**Problem statement**
In the data below, the answer is the run of lines from the line containing "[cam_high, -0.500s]" through the line containing "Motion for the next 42", both included; print it exactly and nothing else.

**Supplied material**
BEGIN

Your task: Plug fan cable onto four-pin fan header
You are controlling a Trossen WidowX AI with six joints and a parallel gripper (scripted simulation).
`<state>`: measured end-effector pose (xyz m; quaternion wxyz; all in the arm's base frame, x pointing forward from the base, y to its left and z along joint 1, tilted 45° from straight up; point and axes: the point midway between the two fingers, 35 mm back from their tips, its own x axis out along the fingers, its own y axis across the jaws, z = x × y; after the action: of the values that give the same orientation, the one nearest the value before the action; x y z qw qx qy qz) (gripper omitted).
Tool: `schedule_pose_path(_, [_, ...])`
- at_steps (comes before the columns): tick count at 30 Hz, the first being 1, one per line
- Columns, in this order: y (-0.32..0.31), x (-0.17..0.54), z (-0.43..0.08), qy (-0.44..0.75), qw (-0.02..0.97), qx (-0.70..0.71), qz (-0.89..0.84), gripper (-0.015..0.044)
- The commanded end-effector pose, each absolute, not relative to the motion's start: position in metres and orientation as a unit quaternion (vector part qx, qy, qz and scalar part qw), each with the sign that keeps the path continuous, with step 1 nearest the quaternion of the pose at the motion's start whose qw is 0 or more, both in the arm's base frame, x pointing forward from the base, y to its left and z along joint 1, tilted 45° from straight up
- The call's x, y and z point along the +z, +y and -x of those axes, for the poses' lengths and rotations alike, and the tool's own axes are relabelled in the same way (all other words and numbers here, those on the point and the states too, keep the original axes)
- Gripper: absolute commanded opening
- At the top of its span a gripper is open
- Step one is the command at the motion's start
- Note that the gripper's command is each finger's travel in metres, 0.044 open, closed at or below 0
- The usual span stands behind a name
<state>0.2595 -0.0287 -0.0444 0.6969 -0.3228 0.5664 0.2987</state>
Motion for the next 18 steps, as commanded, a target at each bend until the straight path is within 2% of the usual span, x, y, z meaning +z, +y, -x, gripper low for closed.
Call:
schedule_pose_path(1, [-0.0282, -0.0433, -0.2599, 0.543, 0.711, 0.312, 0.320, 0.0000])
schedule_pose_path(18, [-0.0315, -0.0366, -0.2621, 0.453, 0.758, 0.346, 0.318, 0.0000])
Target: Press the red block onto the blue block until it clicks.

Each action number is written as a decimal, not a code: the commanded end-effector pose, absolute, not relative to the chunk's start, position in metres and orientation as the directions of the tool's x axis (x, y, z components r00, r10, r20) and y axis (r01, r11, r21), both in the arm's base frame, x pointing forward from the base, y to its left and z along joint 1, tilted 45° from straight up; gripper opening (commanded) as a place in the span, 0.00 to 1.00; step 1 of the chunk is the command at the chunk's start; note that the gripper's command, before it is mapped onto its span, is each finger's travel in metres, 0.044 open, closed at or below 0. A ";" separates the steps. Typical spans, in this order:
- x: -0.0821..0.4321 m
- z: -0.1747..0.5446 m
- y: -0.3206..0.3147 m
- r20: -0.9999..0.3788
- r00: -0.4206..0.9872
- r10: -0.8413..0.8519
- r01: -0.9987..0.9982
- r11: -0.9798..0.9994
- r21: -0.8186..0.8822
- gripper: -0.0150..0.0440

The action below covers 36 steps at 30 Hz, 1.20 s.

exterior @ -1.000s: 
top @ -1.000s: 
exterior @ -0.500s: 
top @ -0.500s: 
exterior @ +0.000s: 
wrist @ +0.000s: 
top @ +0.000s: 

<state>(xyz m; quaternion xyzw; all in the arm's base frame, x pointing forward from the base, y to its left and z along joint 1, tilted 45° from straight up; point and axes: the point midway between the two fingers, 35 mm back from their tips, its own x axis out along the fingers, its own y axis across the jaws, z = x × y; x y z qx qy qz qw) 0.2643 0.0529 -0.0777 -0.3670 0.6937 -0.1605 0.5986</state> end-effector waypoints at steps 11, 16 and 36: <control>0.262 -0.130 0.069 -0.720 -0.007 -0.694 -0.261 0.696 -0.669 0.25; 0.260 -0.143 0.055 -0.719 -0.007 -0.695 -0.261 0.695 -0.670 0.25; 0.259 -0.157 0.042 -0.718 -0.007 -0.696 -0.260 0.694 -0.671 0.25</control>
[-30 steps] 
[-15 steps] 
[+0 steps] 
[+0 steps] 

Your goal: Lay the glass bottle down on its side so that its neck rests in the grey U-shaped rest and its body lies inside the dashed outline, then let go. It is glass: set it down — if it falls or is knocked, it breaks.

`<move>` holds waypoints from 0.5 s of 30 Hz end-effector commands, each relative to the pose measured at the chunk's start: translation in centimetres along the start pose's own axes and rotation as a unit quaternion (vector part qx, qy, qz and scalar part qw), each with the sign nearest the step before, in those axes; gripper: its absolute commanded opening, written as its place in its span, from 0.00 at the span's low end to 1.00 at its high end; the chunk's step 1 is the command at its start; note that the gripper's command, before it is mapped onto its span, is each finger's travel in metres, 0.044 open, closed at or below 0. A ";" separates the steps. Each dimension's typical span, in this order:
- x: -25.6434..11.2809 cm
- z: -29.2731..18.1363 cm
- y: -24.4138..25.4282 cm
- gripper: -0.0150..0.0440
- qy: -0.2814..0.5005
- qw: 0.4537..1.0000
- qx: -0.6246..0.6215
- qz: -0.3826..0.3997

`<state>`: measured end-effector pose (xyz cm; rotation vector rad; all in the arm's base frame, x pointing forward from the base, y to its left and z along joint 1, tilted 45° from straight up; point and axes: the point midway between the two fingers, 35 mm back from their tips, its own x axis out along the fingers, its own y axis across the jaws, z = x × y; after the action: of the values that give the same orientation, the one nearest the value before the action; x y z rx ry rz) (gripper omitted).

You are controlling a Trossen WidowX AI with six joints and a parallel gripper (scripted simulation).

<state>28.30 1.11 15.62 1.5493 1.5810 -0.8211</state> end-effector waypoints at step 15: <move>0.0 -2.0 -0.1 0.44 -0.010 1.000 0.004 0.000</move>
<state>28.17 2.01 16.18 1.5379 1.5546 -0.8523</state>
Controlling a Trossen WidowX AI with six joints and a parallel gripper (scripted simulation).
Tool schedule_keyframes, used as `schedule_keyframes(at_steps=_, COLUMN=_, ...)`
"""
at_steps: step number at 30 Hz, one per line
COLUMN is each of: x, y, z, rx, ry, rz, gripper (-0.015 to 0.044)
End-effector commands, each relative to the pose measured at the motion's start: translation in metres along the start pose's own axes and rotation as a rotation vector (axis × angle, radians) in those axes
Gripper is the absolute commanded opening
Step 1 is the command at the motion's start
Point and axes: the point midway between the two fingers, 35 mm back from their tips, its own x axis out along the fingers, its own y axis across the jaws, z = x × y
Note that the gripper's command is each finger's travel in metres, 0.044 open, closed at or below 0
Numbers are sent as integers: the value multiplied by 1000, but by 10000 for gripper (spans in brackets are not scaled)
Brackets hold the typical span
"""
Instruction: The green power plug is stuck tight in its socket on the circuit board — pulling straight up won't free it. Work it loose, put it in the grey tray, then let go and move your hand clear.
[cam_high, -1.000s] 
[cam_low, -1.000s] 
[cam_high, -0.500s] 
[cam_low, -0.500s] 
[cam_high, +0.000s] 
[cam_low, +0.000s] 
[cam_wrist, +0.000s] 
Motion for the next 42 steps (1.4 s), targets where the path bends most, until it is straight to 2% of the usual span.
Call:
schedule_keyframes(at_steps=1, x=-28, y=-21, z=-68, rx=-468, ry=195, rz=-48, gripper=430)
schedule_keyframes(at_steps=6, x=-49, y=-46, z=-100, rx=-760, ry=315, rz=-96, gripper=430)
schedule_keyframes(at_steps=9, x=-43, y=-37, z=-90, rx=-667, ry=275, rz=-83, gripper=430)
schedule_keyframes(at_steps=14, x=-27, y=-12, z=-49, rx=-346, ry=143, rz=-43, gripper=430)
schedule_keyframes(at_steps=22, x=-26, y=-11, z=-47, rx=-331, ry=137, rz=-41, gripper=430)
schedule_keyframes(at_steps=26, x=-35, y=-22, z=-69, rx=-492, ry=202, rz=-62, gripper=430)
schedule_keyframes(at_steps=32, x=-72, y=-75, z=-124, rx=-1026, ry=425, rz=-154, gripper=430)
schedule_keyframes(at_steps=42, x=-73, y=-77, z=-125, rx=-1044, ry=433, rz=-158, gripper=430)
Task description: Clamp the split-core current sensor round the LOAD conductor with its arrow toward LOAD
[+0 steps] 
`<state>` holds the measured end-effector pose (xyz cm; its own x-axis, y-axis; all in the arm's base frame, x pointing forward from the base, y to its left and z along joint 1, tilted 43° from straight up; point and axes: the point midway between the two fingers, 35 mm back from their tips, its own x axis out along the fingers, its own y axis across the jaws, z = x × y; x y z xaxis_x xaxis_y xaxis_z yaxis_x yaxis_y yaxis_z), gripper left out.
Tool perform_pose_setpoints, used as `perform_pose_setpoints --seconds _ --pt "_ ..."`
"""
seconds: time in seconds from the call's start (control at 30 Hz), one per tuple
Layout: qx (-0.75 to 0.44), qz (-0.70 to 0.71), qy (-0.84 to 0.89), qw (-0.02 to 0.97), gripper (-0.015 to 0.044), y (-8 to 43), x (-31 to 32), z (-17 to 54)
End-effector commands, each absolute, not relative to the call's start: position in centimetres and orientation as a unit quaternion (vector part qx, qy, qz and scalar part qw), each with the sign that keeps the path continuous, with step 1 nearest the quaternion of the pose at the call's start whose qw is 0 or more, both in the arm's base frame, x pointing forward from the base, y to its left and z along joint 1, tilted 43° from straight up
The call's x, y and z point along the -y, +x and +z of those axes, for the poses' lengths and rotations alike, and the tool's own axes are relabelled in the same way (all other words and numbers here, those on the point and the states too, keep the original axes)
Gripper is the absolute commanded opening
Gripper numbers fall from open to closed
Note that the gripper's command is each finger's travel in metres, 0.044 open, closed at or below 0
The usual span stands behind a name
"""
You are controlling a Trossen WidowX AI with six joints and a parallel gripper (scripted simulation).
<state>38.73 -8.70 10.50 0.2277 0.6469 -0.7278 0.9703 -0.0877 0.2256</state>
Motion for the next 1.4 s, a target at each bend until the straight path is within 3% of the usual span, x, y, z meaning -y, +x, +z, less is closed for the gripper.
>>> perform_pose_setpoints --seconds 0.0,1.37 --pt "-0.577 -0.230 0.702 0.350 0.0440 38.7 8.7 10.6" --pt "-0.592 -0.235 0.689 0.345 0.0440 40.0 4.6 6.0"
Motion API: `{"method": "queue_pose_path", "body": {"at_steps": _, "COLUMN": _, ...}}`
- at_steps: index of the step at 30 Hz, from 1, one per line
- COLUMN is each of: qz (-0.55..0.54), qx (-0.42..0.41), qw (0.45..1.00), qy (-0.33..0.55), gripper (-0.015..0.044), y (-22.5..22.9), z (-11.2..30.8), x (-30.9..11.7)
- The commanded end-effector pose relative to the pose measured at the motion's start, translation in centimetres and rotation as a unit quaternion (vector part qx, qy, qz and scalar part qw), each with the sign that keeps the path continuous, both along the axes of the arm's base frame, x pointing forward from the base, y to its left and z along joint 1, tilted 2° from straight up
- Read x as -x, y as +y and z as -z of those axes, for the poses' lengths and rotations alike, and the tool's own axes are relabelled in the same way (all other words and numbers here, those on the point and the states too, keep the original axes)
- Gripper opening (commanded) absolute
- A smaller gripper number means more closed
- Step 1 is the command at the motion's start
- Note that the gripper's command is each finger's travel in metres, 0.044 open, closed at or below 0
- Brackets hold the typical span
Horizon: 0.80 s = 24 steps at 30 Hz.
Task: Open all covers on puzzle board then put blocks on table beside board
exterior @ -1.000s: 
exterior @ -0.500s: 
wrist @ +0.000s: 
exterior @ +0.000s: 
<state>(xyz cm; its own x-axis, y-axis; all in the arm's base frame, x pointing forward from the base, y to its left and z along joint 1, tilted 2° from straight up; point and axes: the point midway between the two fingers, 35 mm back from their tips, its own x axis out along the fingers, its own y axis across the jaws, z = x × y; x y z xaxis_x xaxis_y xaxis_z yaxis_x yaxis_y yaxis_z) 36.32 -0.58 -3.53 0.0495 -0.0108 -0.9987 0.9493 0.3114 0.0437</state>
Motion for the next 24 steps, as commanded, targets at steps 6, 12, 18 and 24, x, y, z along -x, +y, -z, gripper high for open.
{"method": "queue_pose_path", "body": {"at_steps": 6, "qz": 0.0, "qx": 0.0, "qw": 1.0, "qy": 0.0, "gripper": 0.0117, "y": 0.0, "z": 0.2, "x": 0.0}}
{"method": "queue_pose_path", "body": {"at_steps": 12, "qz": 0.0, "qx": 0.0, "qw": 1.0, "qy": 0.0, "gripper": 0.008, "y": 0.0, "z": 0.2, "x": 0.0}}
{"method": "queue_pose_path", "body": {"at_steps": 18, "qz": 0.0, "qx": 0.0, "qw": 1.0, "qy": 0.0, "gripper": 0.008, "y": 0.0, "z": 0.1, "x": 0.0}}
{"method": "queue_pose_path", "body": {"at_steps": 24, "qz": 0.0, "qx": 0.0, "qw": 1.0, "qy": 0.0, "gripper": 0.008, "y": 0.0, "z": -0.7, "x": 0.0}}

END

**Problem solution**
[cam_high, -0.500s] 
[cam_low, -0.500s] 
[cam_high, +0.000s] 
[cam_low, +0.000s] 
[cam_wrist, +0.000s] 
Motion for the next 42 steps (1.4 s), targets where the path bends most, until it is straight to 2% of the usual span.

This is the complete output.